As such, Hodgson’s playing is at its most utterly convincing - and its loveliest - in pieces such as Johnson’s Passamezzo Pavan, with its elegiac descending runs and its counterbalancing hints of renewal in its ascending phrases. Here Hodgson finds and articulates emotional and musical patterns with an exquisite clarity. Her performance of Byrd’s arrangement of Will Ye Walk the Woods So Wild? is taken more slowly than usual and brings out a gentle melancholy that is often missed. In Dowland’s Forlorn Hope Fancy - which gives her collection its title - Hodgson handles the complex counterpoint with unfussy assurance and, characteristically, her playing evokes to something like perfection the oxymoronic qualities of the piece’s title ‘forlorn hope’, exuding a real sense of, on the one hand, human grief and the sense of hopelessness and, on the other, the resilient clinging on to the possibility of restoration and rebirth.

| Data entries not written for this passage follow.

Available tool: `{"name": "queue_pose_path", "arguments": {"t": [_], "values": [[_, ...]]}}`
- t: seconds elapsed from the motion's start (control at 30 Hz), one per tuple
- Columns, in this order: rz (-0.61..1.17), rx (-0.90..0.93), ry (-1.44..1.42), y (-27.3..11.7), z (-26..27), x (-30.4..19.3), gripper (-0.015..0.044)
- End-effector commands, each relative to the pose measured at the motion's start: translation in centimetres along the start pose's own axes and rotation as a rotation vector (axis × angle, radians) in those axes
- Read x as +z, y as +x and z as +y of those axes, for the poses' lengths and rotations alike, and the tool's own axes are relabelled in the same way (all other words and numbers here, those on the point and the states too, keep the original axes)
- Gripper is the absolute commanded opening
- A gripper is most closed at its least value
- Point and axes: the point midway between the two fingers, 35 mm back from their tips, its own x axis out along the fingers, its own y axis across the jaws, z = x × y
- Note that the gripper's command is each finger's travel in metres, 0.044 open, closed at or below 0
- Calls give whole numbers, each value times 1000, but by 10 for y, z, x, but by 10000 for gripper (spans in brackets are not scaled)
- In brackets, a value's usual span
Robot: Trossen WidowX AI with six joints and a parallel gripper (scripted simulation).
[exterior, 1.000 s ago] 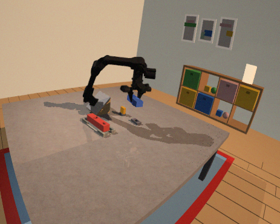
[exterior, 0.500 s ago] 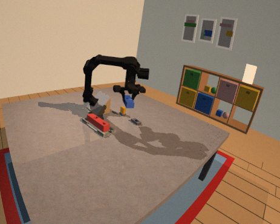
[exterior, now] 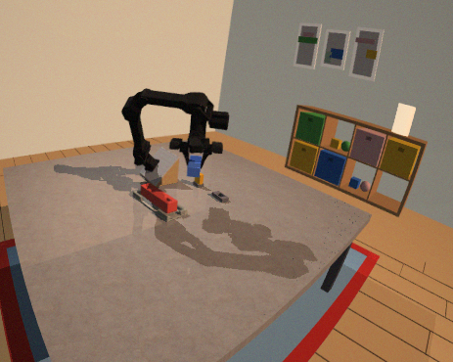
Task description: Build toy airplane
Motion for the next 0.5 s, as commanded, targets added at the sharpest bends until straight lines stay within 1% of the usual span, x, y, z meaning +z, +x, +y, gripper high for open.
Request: {"name": "queue_pose_path", "arguments": {"t": [0.0,0.47], "values": [[-2,-4,77,4,-14,6,0],[0,-4,270,12,-56,13,0]]}}
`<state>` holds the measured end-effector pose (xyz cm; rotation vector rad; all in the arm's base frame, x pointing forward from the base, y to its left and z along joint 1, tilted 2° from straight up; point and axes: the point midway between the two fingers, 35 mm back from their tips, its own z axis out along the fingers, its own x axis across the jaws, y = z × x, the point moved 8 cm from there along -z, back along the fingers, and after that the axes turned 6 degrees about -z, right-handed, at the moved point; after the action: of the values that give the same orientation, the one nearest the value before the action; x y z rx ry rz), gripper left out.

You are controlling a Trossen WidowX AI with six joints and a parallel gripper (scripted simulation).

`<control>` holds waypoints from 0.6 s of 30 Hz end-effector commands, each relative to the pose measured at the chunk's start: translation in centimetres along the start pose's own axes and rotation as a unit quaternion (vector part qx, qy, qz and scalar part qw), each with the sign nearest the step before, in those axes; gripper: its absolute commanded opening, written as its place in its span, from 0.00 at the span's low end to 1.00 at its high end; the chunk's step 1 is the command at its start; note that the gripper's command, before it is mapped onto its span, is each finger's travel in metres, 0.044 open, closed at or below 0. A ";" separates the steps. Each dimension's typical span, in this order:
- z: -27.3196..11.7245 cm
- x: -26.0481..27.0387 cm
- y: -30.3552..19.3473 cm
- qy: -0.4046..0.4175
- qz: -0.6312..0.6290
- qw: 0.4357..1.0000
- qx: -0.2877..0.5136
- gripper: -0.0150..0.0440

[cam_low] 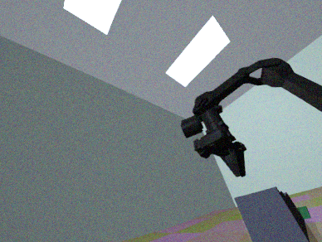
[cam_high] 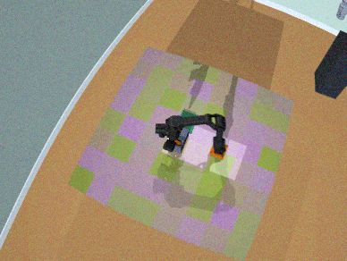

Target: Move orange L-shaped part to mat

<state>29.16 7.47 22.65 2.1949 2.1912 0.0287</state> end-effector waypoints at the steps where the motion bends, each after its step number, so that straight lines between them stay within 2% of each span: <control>1: 3.2 -0.1 -0.1 -0.003 0.003 1.000 0.007 0.56; 4: 5.5 -0.2 -0.4 -0.003 0.003 1.000 0.007 0.56; 18: 6.9 -0.2 -0.4 -0.003 0.003 1.000 0.007 0.56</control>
<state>29.07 7.19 16.44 2.2056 2.1839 0.0214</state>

It is a very characteristic Elizabethan nexus of feeling and attitude, captured to perfection by Dowland in this piece and very perceptively performed by an obviously accomplished lutenist.

Perhaps, to offer some slight reservations, Rosemary Hodgson is a little less convincing when it comes to pieces such as Johnson’s Carman’s Whistle - attributed here to father John rather than son Robert - where her playing is so refined that the theme’s origins in the streets and the stables is more or les forgotten - a little more vulgarity wouldn’t have gone amiss here!

On the whole, however, this is playing of real subtlety and of real sensitivity; Hodgson eschews the merely showy and her virtues grow on one increasingly with repeated listenings.